– Гостомыслов? – Лиза так и осталась с раскаленным чайником в правой руке.

– Я нашел работу! – зачем-то сходу соврал Иван Андреевич. Почему-то в этот момент он захотел сделать Лизе максимально приятно. И по мнению Гостомыслова, эта новость должна была ее обрадовать. Иван Андреевич часто потом не мог объяснить причин своих некоторых поступков. Это был один из тех загадочных для него самого случаев.

Но Лиза либо мастерски скрыла радость, либо совсем не обрадовалась. Она со вздохом поставила чайник на еще горячую плитку, покраснела и со смущением посмотрела на молодого преподавателя, который к этому моменту будто бы безучастно снова всматривался в учебник, причем с еще большим усердием, чем до стука в дверь. Гостомыслов поставил цветы в стаканчик для карандашей и почувствовал неловкость момента.

Лиза направилась к выходу, цокая своими излюбленными каблуками.

– До свиданница…– улыбнулся Гостомыслов химику, и последовал за Лизой.

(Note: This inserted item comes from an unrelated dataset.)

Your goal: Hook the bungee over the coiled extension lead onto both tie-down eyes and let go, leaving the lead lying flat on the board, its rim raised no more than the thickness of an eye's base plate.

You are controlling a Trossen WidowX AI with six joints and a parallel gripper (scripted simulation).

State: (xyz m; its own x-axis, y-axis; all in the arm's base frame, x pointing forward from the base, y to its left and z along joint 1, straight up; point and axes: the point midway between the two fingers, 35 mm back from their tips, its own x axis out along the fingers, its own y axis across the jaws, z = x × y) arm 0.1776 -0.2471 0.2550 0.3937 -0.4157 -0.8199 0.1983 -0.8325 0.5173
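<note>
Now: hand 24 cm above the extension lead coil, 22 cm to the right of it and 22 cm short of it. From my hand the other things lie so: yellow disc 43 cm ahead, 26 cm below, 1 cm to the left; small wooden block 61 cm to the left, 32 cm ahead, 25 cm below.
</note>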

– Зачем ты пришел? Совсем уже? – неожиданное раздражение набежало грозовой тучей.

– Лимонное драже! – громко, перекрывая шепот Лизы, сказал Гостомыслов и рассмеялся легким шутливым смехом, – захотел сделать тебе приятное? Может, придешь сегодня?

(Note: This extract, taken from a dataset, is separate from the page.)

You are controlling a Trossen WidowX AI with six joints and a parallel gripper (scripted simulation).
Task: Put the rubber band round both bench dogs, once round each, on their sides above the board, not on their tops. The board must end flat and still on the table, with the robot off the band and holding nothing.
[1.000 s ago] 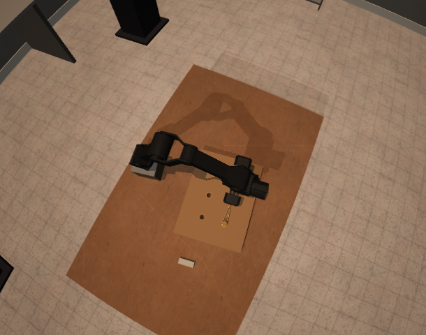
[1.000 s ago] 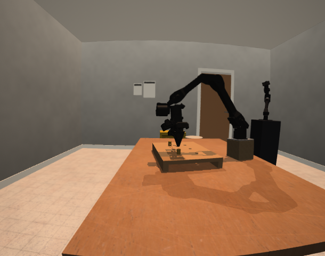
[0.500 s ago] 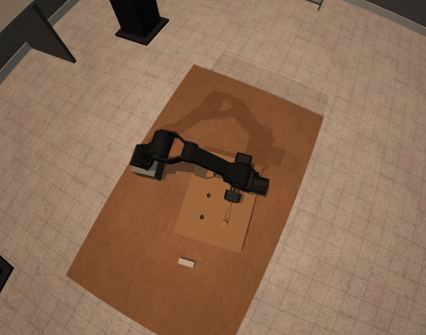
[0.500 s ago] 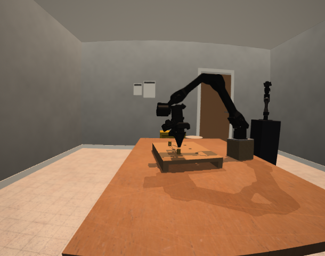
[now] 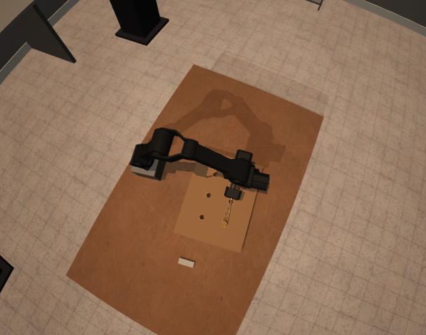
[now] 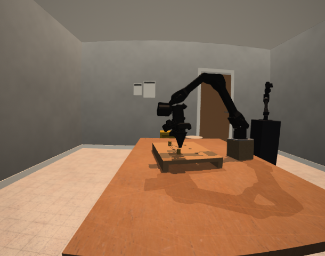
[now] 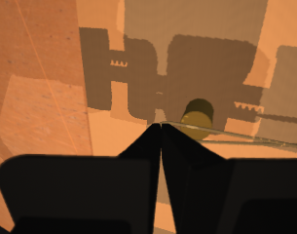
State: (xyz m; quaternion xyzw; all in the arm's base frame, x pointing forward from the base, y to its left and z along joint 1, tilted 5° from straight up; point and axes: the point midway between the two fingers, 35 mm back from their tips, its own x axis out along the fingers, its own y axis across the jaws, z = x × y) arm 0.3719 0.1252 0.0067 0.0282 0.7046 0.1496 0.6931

– Не могу, уроки до десяти. Куда ты устроился?

– В одну конторку, буду править тексты.

– Надолго?

– Навсегда, Лис…

– Посмотрим. У тебя с работой сложнее, чем с перчатками…

Они стояли в длинном мрачном коридоре школы, по которому распространялся запах печеного. Столовая готовилась кормить вечно-голодные подростковые рты. Шла середина урока, поэтому здесь царила привычная для этого времени тишина, готовая в любой момент оформить звук круглым воздушным эхом. В учительской послышалась возня, и из нее, надевая легкую ветровку, выскочил молодой химик. Упершись носом в плечо Гостомыслова, он страшно смутился.

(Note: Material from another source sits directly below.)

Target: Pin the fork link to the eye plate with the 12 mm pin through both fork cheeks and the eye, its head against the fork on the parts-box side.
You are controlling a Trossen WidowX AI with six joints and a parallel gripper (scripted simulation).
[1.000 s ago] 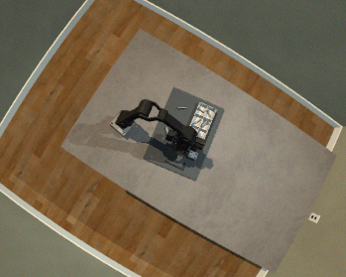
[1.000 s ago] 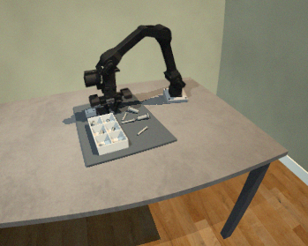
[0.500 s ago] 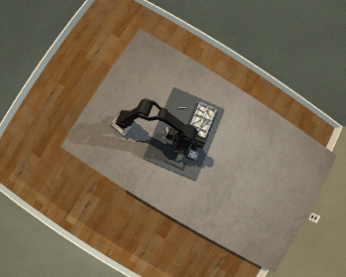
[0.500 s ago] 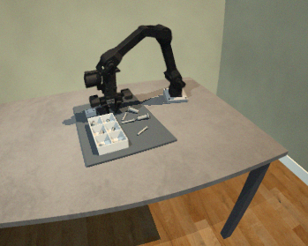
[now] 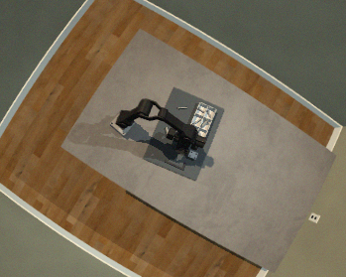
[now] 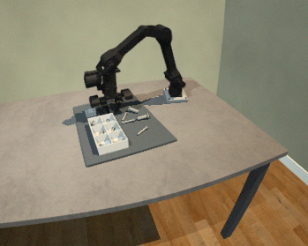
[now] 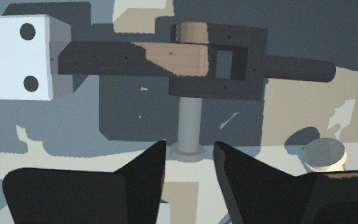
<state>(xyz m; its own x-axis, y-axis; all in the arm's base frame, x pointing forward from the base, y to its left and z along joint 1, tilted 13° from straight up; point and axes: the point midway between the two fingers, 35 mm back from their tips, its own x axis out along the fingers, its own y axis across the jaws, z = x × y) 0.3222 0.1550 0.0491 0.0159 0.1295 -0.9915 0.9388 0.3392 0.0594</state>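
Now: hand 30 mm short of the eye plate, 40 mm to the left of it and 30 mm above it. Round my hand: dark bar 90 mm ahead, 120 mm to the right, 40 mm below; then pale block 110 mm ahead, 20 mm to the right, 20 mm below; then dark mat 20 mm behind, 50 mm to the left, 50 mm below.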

– Простите, тороплюсь. Сестра ждет. А, вот она!

– Ёсик! – развела руками девушка, которая как раз завернула в полутемный коридор, пропахший булочками с посыпкой.

Гостомыслов вздрогнул. Алое платье надвигалось на Ёсика, юное личико улыбалось, а руки были готовы заключить скромнягу в широкие сестринские объятия.

Вскоре брат и сестра удалились, от шумной девушки, казалось, задрожали круглые шары-люстры, что давали свечной, мрачный свет. Оживилась середина урока.

– Куда ты уставился? – спросила Лиза и, взяв за подбородок лицо Ивана Андреевича, повернула его к себе.

– Знакомая девушка. Я ее где-то видел, – снова почти соврал Гостомыслов. Он прекрасно помнил, как провожал ее вчера на автобус. Она его даже таежником обозвала.

– Да нет, Гостомыслов, это юбка и красивые длинные ноги, – вздохнула Лиза, у нее закружилась голова. Она уткнулась затылком в стену, а потом стекла всем телом в руки Ивана Андреевича. Это был обморок.


3

Дождь хлынул неожиданно. Сильный ливень настойчиво бился в кухонное окно и будто бы смеялся над всем этим маленьким и уютным городком, но в особенности над Иваном Андреевичем. Улица опустела мгновенно. Гостомыслов всматривался в прозрачную неприятную пленку на остывшем черном чае. На кухне, занимаясь оладьями, сновала от холодильника к плите Раиса Семеновна-мама Лизы.

– Хорошо, что вы еще были рядом, Иван Андреевич! – по-преподавательски грозя деревянной лопаточкой, сказала Раиса Семеновна – статная, удивительно стройная для шестидесяти лет женщина с аккуратной ракушкой на голове и с янтарными бусами величиной с перепелиное яйцо, обрамляющими морщинистую, обвисшую шею.

– Я всегда ей говорила, что нужно хорошо завтракать, кашей или омлетом, и не сидеть на этой работе до полуночи! А вы? Куда вы смотрите, Иван Андреевич?